■ Directions for this task: Below is a listing. Set down exactly the lines from the one containing "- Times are" through the one containing "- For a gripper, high", both ends included, and leave out the rest.

━━━━━━━━━━━━━━━━

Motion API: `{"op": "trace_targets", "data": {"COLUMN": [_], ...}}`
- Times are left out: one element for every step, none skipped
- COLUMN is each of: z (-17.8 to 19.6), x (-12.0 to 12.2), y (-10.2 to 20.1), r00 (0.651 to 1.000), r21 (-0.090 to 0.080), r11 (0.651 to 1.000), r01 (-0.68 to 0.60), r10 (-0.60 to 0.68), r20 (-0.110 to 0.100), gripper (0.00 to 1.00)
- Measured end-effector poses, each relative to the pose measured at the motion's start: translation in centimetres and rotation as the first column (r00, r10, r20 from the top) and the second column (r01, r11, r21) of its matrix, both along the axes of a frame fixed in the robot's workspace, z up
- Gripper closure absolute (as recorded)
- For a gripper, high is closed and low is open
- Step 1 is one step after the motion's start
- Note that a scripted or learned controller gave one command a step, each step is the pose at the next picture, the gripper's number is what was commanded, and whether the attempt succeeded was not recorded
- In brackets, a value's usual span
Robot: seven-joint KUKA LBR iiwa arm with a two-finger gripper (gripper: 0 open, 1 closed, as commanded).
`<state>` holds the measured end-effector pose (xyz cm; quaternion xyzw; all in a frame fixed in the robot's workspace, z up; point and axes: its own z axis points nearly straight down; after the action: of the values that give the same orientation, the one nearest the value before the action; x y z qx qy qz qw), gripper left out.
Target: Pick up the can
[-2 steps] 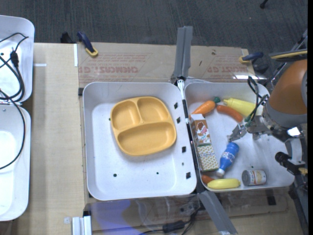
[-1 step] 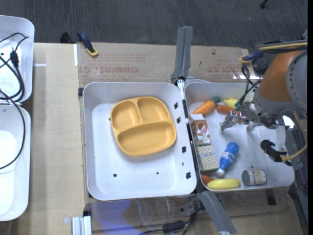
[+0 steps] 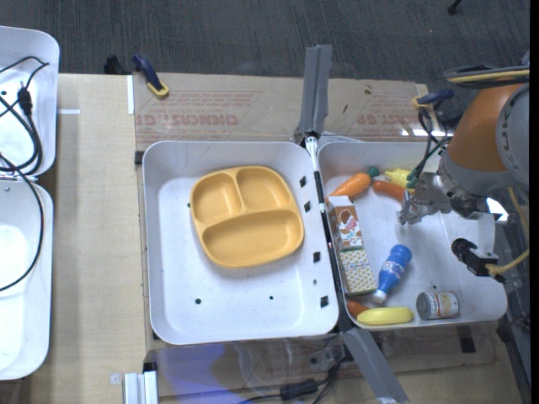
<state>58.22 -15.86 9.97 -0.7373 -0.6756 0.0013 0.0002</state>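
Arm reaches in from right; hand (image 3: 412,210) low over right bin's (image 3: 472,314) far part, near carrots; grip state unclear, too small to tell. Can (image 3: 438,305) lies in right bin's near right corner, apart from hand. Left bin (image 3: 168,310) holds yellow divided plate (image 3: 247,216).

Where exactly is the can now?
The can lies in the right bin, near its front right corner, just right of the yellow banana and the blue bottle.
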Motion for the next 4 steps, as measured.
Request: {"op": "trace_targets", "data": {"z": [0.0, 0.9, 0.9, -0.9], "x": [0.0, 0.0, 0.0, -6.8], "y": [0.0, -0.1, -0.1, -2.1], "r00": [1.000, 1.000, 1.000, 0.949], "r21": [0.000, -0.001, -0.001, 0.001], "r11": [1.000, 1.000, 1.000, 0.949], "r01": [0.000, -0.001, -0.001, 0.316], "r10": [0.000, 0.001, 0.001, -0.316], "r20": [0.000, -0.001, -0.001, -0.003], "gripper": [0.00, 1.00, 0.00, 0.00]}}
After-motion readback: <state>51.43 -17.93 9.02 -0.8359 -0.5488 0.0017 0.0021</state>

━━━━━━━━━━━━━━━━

■ Answer to this exercise:
- Times are left out: one element for every step, none skipped
- COLUMN is each of: z (-17.8 to 19.6), x (-12.0 to 12.2), y (-10.2 to 20.1), r00 (0.651 to 1.000), r21 (-0.090 to 0.080), r11 (0.651 to 1.000), r01 (-0.68 to 0.60), r10 (-0.60 to 0.68), r20 (-0.110 to 0.100), gripper (0.00 to 1.00)
- Measured end-effector poses, each relative to the pose measured at the motion's start: translation in centimetres and rotation as the first column (r00, r10, r20 from the top) and the second column (r01, r11, r21) of its matrix, both along the axes of a frame fixed in the robot's workspace, z up
- Gripper closure absolute (as recorded)
- For a gripper, high is closed and low is open

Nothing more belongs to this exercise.